The Basics: Essential parts of a wind turbine


The Basics: Essential parts of a wind turbine

Though the basic mechanics of the old-fashioned windmill are still present in the engineering of a personal wind turbine, time and technology have created a more efficient and effective machine. In our “How does it work?” series, we will discuss the ins and outs of how wind turns into watts.

In general, personal wind turbines are made up of a rotor, generator or alternator mounted on a frame, a tail (sometimes), a tower, wiring and “balance of system” components that include: controllers, inverters and/or batteries.
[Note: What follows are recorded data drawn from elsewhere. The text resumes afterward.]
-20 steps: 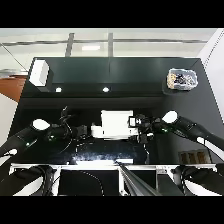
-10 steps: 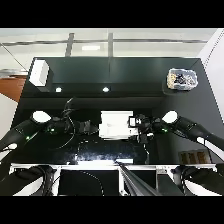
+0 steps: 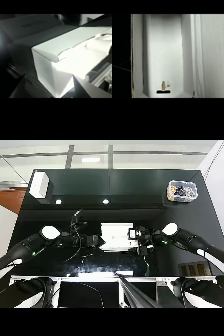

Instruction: Fold the box and place the chain.

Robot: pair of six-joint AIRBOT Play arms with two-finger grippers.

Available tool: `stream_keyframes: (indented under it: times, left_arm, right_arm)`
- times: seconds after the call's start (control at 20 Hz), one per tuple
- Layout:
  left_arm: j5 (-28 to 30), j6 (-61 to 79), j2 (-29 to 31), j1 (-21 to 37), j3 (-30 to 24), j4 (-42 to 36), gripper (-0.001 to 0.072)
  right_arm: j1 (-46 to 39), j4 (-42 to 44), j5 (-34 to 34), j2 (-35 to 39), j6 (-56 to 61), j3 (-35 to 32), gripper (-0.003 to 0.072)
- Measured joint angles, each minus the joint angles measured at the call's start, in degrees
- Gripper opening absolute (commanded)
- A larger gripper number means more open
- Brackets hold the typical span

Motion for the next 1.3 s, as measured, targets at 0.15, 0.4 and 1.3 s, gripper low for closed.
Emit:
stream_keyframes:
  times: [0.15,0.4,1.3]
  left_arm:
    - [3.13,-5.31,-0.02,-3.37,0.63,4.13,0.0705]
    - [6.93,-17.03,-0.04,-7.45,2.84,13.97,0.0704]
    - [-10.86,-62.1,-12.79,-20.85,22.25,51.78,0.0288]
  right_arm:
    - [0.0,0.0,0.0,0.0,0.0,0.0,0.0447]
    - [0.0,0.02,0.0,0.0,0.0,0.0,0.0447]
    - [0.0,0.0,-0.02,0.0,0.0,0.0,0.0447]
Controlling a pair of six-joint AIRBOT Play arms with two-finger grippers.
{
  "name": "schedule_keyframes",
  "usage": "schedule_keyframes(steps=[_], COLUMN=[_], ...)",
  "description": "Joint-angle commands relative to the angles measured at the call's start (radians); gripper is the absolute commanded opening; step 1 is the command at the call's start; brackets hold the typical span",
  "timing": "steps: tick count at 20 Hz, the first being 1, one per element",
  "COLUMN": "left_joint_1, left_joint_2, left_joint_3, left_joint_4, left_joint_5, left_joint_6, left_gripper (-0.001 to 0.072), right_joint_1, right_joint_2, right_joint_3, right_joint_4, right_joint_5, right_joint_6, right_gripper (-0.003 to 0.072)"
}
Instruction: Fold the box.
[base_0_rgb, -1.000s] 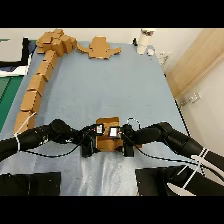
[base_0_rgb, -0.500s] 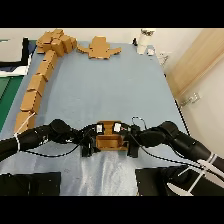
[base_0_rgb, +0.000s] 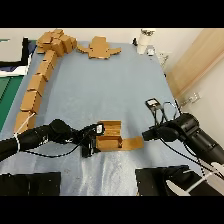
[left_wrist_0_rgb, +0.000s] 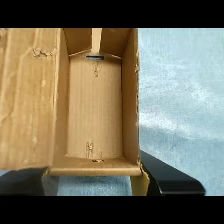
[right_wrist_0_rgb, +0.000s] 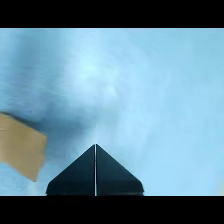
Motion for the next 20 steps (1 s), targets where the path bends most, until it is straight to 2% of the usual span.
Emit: schedule_keyframes(steps=[1, 2, 4, 8, 12, 20], left_joint_1=[0.0, 0.0, 0.0, 0.0, 0.0, 0.0], left_joint_2=[0.0, 0.0, 0.0, 0.0, 0.0, 0.0], left_joint_3=[0.0, 0.0, 0.0, 0.0, 0.0, 0.0], left_joint_4=[0.001, 0.001, 0.001, 0.001, 0.001, 0.001], left_joint_5=[0.0, 0.0, 0.001, 0.001, 0.0, 0.0], left_joint_6=[0.001, 0.001, 0.001, 0.001, 0.001, 0.001], left_gripper=[0.0495, 0.0495, 0.0495, 0.0494, 0.0494, 0.0495], right_joint_1=[-0.134, -0.13, -0.105, -0.049, -0.035, -0.034], right_joint_2=[-0.064, -0.09, -0.14, -0.222, -0.227, -0.103], right_joint_3=[-0.048, -0.064, -0.076, -0.077, -0.075, -0.002], right_joint_4=[0.259, 0.379, 0.5, 0.534, 0.596, 0.641], right_joint_5=[0.01, 0.055, 0.124, 0.18, 0.176, 0.133], right_joint_6=[0.026, -0.034, -0.085, -0.113, -0.158, -0.163], right_gripper=[0.0005, 0.0005, 0.0005, 0.0004, 0.0004, 0.0022])
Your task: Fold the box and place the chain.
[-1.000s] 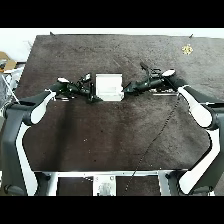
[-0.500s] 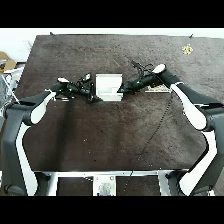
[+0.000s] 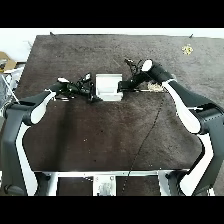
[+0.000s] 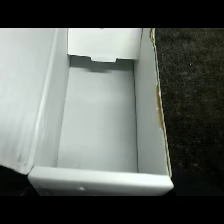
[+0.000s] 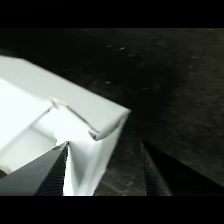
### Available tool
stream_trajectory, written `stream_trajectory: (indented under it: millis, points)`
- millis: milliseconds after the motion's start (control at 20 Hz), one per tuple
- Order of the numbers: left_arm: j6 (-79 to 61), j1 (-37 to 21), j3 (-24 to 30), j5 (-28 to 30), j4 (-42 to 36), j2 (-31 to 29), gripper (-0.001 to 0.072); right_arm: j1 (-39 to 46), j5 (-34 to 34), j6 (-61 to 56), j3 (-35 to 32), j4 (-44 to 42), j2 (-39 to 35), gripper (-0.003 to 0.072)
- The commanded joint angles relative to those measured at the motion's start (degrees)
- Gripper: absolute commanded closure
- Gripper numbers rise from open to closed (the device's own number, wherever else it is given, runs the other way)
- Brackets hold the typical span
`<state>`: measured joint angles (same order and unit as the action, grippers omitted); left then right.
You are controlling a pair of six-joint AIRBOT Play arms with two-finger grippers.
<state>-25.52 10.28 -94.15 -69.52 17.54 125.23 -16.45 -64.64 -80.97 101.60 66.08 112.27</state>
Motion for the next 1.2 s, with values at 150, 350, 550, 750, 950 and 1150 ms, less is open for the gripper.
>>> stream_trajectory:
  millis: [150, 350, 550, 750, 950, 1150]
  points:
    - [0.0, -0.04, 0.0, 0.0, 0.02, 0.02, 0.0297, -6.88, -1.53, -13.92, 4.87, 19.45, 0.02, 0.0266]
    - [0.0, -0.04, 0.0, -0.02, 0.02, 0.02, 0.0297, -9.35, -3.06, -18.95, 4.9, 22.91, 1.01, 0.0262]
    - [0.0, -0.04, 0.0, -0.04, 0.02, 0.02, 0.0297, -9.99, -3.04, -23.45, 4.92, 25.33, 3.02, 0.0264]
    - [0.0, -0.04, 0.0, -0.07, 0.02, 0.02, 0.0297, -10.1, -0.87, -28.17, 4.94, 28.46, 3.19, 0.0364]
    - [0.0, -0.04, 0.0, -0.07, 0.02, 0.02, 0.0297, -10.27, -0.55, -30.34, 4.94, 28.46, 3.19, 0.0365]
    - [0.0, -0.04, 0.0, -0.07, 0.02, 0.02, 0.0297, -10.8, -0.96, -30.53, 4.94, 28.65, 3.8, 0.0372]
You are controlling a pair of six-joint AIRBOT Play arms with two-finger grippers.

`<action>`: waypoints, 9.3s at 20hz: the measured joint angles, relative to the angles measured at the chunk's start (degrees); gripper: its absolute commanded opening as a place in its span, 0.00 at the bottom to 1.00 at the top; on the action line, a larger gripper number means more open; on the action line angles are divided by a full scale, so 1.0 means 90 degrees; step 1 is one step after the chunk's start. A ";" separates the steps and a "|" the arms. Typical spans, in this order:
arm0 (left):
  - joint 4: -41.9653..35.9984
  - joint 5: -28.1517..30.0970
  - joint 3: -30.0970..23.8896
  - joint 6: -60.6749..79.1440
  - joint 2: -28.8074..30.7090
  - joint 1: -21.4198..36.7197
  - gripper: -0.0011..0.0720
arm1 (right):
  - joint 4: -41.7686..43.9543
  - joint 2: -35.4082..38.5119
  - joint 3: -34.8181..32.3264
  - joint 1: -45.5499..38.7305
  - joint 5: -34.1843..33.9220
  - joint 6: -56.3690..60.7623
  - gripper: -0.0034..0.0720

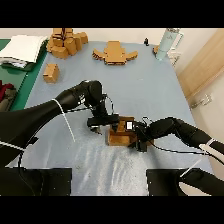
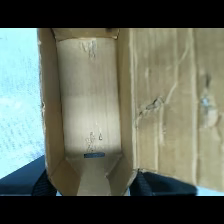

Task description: Fold the box.

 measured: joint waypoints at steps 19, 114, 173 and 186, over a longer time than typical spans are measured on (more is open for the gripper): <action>0.1353 -0.0233 -0.0542 0.2968 0.0554 0.0274 0.03 | 0.0002 0.0000 0.0000 0.0000 0.0000 0.0000 0.80; -0.2885 0.4466 -0.3725 1.3338 0.1052 -0.0279 1.00 | -0.0068 0.0000 0.0000 0.0002 0.0000 -0.0002 0.80; -0.2919 0.4537 -0.3660 1.3364 0.1049 -0.0279 0.82 | -0.0068 0.0000 0.0000 0.0002 0.0000 -0.0002 0.80; -0.2917 0.4532 -0.3660 1.3367 0.1049 -0.0279 0.82 | -0.0068 0.0000 0.0000 0.0002 -0.0002 -0.0002 0.80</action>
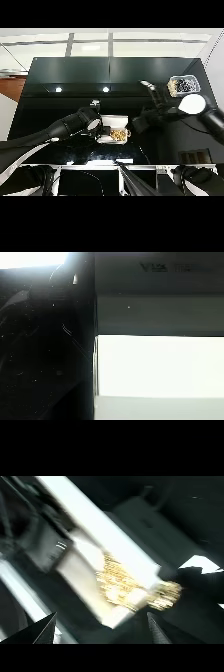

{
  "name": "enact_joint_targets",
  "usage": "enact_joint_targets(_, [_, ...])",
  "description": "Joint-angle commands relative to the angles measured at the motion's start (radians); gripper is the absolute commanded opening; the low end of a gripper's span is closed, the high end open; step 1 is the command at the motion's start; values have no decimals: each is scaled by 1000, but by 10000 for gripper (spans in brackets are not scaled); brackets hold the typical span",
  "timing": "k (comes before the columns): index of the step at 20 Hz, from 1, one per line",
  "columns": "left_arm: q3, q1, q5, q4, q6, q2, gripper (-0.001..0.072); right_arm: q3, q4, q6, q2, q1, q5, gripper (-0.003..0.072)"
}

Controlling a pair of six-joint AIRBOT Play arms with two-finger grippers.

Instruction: Fold the box and place the chain.

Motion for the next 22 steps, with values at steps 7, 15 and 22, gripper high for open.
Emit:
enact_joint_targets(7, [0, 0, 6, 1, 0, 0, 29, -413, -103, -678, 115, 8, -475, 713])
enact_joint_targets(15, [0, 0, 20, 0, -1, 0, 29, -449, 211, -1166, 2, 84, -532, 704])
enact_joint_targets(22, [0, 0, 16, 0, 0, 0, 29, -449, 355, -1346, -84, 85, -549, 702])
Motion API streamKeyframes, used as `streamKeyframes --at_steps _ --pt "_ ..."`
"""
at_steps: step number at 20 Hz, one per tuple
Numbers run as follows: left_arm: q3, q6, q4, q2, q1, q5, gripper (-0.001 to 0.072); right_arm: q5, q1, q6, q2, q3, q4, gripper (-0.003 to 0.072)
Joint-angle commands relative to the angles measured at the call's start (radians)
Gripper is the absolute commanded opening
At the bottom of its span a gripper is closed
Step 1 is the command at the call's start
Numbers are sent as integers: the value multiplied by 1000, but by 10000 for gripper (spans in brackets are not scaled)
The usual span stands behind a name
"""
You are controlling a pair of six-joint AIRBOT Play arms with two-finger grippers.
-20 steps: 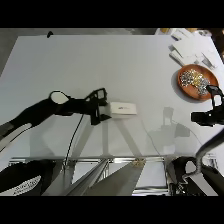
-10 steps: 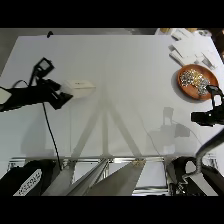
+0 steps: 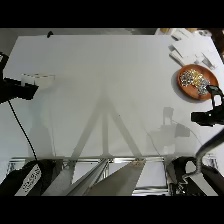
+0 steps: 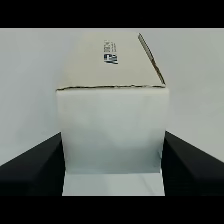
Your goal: Fold the box and place the chain.
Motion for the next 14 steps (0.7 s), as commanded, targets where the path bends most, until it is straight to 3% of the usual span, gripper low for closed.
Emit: streamKeyframes --at_steps 1,6,14 --pt "-8 -12 18 -19 32 10 351 0 0 0 1 1 1 18" --pt "-37 -214 124 -58 33 -64 351 0 0 0 1 1 0 18" --pt "-38 -259 190 -63 33 -377 351 0 0 0 1 1 0 18"
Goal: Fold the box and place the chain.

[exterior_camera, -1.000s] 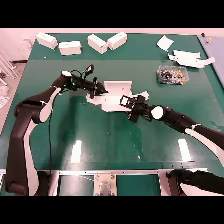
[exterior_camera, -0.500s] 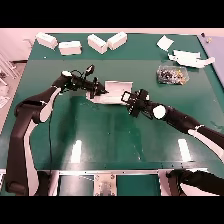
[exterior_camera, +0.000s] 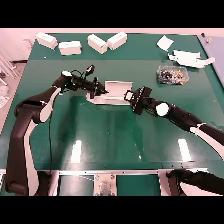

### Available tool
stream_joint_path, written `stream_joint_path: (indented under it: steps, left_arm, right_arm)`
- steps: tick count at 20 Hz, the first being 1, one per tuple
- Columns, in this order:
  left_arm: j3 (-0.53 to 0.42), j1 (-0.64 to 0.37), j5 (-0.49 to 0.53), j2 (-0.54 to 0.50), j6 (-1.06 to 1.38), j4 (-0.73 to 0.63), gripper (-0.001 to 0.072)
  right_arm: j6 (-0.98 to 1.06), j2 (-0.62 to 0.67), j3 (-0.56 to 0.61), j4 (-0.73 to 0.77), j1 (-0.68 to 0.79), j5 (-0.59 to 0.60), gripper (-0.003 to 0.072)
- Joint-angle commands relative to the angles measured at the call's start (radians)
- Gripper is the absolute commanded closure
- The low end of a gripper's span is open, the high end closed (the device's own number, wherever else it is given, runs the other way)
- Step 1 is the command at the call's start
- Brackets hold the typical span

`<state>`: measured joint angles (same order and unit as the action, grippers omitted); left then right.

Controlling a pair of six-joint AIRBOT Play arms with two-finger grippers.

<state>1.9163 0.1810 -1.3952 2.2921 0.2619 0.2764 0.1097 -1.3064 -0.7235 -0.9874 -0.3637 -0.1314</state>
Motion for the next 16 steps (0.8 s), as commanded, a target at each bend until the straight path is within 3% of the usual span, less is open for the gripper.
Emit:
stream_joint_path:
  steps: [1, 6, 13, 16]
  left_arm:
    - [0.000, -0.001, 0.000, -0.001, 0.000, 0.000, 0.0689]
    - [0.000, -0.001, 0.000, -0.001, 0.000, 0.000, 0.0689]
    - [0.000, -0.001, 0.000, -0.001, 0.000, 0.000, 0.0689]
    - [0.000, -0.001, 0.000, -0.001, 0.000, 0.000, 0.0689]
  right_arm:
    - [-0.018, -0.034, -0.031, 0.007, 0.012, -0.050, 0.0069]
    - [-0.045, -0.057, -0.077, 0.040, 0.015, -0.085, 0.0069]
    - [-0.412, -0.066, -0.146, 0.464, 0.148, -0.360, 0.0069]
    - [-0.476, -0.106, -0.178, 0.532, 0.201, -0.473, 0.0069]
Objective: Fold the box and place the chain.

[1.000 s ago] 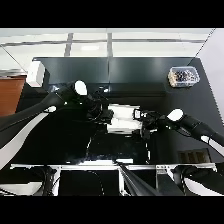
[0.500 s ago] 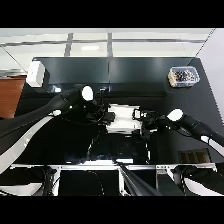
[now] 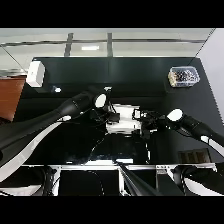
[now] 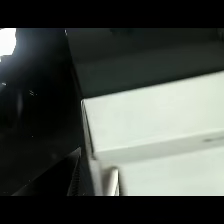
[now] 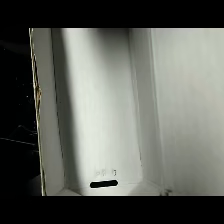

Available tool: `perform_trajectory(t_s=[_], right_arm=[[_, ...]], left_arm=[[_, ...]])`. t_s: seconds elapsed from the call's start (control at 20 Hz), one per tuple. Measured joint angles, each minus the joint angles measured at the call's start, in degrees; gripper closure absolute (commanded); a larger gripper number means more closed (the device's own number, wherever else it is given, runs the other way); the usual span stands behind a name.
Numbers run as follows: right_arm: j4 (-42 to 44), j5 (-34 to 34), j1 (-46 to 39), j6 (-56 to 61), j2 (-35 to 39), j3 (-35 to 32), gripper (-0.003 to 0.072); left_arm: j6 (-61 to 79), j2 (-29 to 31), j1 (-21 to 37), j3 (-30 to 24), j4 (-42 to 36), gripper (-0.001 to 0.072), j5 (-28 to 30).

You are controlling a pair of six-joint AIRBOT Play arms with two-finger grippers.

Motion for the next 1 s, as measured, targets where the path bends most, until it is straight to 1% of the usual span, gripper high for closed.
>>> perform_trajectory(t_s=[0.15, 0.4, 0.65, 1.0], right_arm=[[-0.02, 0.02, 0.0, 0.0, 0.0, 0.0, 0.0376], [-0.02, 0.04, 0.0, -0.02, 0.0, 0.0, 0.0376], [-0.02, 0.04, 0.0, -0.02, 0.0, 0.0, 0.0377], [-0.02, 0.07, 0.0, 0.0, 0.0, 0.0, 0.0376]], left_arm=[[-4.48, -0.44, -1.36, 1.03, 2.47, 0.0439, -0.61], [-9.79, -0.83, -2.12, 1.57, 5.07, 0.0439, -3.34], [-12.24, -1.88, -2.29, 1.99, 5.35, 0.044, -3.89], [-13.16, -3.93, -2.99, 4.57, 5.22, 0.044, -4.59]])
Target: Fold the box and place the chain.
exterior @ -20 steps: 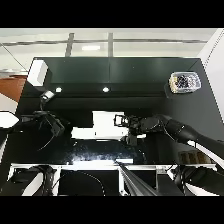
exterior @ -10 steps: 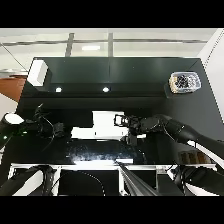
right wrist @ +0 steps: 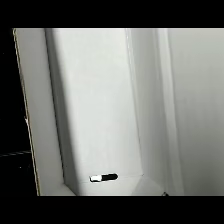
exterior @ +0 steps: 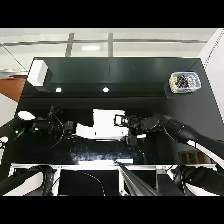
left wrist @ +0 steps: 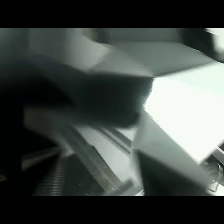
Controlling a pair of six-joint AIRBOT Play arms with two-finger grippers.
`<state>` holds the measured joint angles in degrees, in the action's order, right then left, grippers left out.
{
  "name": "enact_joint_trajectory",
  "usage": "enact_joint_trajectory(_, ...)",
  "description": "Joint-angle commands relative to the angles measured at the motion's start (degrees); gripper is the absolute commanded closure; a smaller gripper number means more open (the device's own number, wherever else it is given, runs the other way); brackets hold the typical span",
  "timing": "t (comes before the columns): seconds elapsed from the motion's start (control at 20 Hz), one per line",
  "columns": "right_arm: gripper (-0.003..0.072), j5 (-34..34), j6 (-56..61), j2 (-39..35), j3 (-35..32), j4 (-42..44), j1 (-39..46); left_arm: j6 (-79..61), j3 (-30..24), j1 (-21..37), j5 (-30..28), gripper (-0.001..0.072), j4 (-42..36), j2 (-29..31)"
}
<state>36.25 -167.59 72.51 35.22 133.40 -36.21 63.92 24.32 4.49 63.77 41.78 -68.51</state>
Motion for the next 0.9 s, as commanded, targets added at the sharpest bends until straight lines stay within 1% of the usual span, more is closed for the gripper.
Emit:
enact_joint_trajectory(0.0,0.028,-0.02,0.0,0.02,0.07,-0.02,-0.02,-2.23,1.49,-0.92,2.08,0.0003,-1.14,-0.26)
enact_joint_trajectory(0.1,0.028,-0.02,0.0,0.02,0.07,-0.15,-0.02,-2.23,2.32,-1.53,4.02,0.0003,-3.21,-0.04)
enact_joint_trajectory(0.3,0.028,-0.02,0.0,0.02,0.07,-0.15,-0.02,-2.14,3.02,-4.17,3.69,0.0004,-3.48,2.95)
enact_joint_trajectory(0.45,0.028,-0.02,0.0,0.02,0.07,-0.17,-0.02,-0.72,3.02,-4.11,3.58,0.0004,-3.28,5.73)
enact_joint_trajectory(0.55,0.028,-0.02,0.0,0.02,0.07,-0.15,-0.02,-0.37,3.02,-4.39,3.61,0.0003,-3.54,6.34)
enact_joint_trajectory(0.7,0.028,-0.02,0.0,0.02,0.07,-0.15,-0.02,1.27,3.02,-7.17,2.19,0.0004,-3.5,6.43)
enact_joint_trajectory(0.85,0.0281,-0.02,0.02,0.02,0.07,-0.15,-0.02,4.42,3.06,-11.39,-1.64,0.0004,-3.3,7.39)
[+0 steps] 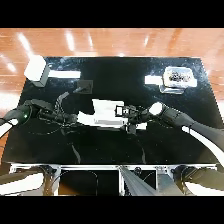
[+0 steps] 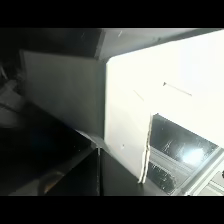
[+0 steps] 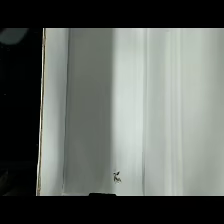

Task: Fold the box and place the chain.

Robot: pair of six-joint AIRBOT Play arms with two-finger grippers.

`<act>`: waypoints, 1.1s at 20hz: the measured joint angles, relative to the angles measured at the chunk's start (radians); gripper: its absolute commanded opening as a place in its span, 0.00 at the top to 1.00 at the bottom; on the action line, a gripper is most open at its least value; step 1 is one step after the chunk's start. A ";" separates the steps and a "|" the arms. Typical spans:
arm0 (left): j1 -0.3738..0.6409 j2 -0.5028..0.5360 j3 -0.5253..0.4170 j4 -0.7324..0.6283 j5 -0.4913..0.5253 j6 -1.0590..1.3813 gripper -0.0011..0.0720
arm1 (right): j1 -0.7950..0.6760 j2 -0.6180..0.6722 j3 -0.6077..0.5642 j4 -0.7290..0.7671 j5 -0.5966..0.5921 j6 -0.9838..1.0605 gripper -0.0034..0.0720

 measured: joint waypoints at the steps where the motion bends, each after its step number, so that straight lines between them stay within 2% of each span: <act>1: -0.004 -0.001 0.005 -0.005 -0.008 0.006 0.95 | 0.000 0.000 0.000 0.000 0.000 0.000 0.13; 8: -0.015 -0.005 0.046 0.004 -0.047 0.029 0.96 | 0.000 0.000 0.000 0.000 0.002 0.000 0.13; 16: -0.016 -0.005 0.104 0.149 -0.039 0.013 0.96 | 0.000 0.000 0.000 -0.002 0.004 -0.003 0.13; 22: -0.018 -0.021 0.113 0.095 -0.093 0.038 0.95 | 0.000 0.000 0.000 -0.001 0.003 -0.002 0.13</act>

The amount of power a turbine can produce is determined primarily by the diameter of its rotor or blades, which create the “swept area,” or the quantity of wind intercepted by the turbine. Through the spinning blades, the rotor captures the kinetic energy of the wind and converts it into rotary motion to drive the generator. The tail keeps the turbine facing into the wind.

Because wind speeds increase with height, the turbine is mounted on a tower. Tower height can determine the power the wind system can produce, so the higher, the better.

The “balance of system” parts depend on whether the system is grid-connected or not. An on-grid system includes a controller, storage batteries, a power conditioning unit (inverter) and wiring. The inverter makes turbine output electrically compatible with the utility grid. An off-grid system requires batteries to store excess power generated for use when the wind is calm.

Specific parts and construction varies depending on the product, but for the most part the basics come standard.